Peter De Mey (KU Leuven)

Speakers:

Fáinche Ryan (Trinity College Dublin), “Prudentia, Parrhesia and Decision-making”

Amphilochios Miltos (Theological Academy of Volos), “Primacy and Territoriality”

Luc Forestier (Catholic Institute of Paris) “Catholicity or Universality? Towards an Ecumenical Form of Governance for the Global Church”

Pavlo Smytsnyuk (Ukrainian Catholic University) “The Uneasy Business of Universality: Western and Eastern Struggles with Catholicity”

Joint panel by Institute of Ecumenical Studies, Ukrainian Catholic University and Superior Institute of Ecumenical Studies, Catholic Institute of Paris.

Short biographies

Prof. Peter De Mey (Dendermonde, 1966) is full Professor of Roman-Catholic ecclesiology and ecumenism at the Research Unit Systematic Theology and the Study of Religions, Faculty of Theology and Religious Studies, KU Leuven. He is involved in the Centre for Ecumenical Research, the Centre for the Study of the Second Vatican Council, and the Louvain Center for Eastern and Oriental Christianity. During 2004-2010, he was secretary and then president of Societas Oecumenica, the European Society for Ecumenical Research. Since 2005 he is a member of the Board of the National Commission for Ecumenism (and its president since 2010) and copresident of the Dialogue Commission with the United Protestant Church in Belgium. Peter De Mey publishes regularly in periodicals and collective volumes about the development of the Catholic view on ecumenism prior to Vatican II, the redaction history and interpretation of Lumen Gentium, Unitatis Redintegratio and Orientalium Ecclesiarum, post-conciliar Roman Catholic ecclesiology and ecclesiological themes in the bilateral and multilateral ecumenical dialogue.
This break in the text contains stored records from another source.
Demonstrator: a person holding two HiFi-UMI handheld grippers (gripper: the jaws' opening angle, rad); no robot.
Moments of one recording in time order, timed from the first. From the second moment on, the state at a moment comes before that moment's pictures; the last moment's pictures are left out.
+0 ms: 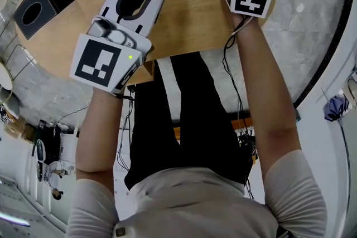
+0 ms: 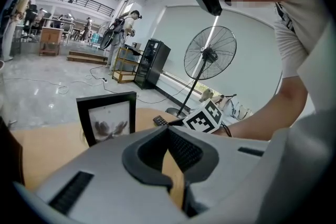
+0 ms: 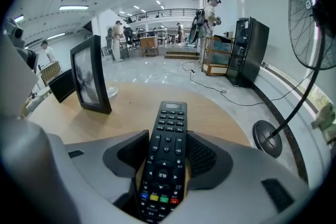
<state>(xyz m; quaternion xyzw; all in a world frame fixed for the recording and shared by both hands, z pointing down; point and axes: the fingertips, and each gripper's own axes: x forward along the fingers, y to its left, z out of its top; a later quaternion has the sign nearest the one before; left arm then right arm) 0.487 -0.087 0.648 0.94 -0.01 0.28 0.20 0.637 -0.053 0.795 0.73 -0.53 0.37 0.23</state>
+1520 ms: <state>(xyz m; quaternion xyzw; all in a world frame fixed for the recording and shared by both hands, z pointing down) 0.300 -0.083 0.568 0.94 -0.17 0.21 0.21 0.444 -0.060 0.707 0.64 -0.65 0.29 0.28</state>
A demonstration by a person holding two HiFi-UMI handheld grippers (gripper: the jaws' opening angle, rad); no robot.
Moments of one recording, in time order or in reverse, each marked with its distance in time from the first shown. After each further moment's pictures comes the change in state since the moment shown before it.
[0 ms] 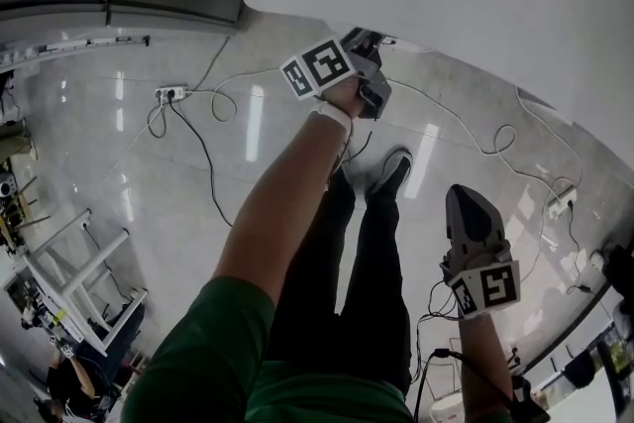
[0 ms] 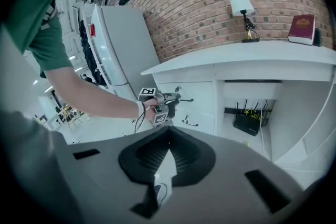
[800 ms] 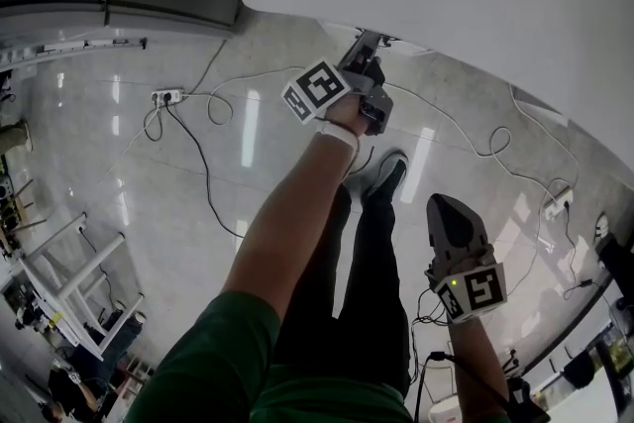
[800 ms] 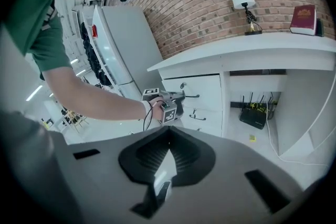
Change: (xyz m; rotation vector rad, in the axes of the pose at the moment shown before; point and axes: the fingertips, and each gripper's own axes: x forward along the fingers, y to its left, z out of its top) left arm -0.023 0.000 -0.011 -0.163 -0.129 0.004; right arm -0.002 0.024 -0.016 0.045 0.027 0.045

Dr Fáinche Ryan is a lecturer in Systematic Theology at the Loyola Institute, Trinity College Dublin where she was Director from 2016 - 2020. Her work centres on the theology of Thomas Aquinas, ecclesiology, in particular questions of ministry and leadership - and theological anthropology. Her current research is on truth-telling and the virtue of prudentia.

Archimandrite Amphilochios Miltos (born in Volos in 1983) has studied Greek Philology and Theology at the National and Kapodistrian University of Athens. With a scholarship of the Holy Synod of the Church of Greece and of the Catholic Committee for the Cultural cooperation of the Pontifical Council for the unity of the Christians, he did his postgraduate studies in Paris (2011-2017). He holds a Master’s Degree in History of Religions and a PhD in History (ParisSorbonne University); and Master’s Degree in dogmatic Theology and a PhD in Theology (Catholic Institute of Paris). His doctorate thesis (Catholic Collegiality and Orthodox Synodality) has been published in the collection of “Unam sanctam, nouvelle série” (Paris, Editions du Cerf). He serves as Secretary and parish priest of the Diocese of Demetrias (Volos, Greece) and is member of the Academic Team of the Volos Academy for the Theological Studies. He is also Member of the Joint International Commission for the Theological Dialogue between the Roman Catholic Church and the Orthodox Church.

Dr Luc Forestier, member of the French oratory, has been a student chaplain, parish priest, rector of a shrine, and professor of ecclesiology at the Theologicum, the Faculty of Theology and Religious Sciences at the Institut Catholique de Paris. Member of the Groupe des Dombes, he pursues his research in an ecumenical and interdisciplinary context on the reception of Vatican II, on synodality and ministries, as well as on the relations between Judaism and Christianity.

Dr Pavlo Smytsnyuk is the Director of the Institute of Ecumenical Studies at the Ukrainian Catholic University (UCU) in Lviv, and a Senior Lecturer at UCU’s Theology Faculty. He also lectures theology at St Thomas Aquinas Institute and Three Holy Hierarchs Theological Seminary in Kyiv. Pavlo studied Philosophy and Theology in Rome, Athens and St Petersburg, and holds a Doctorate from the University of Oxford. His main interests are in political theology, ecumenism, nationalism and religion, as well as colonial studies.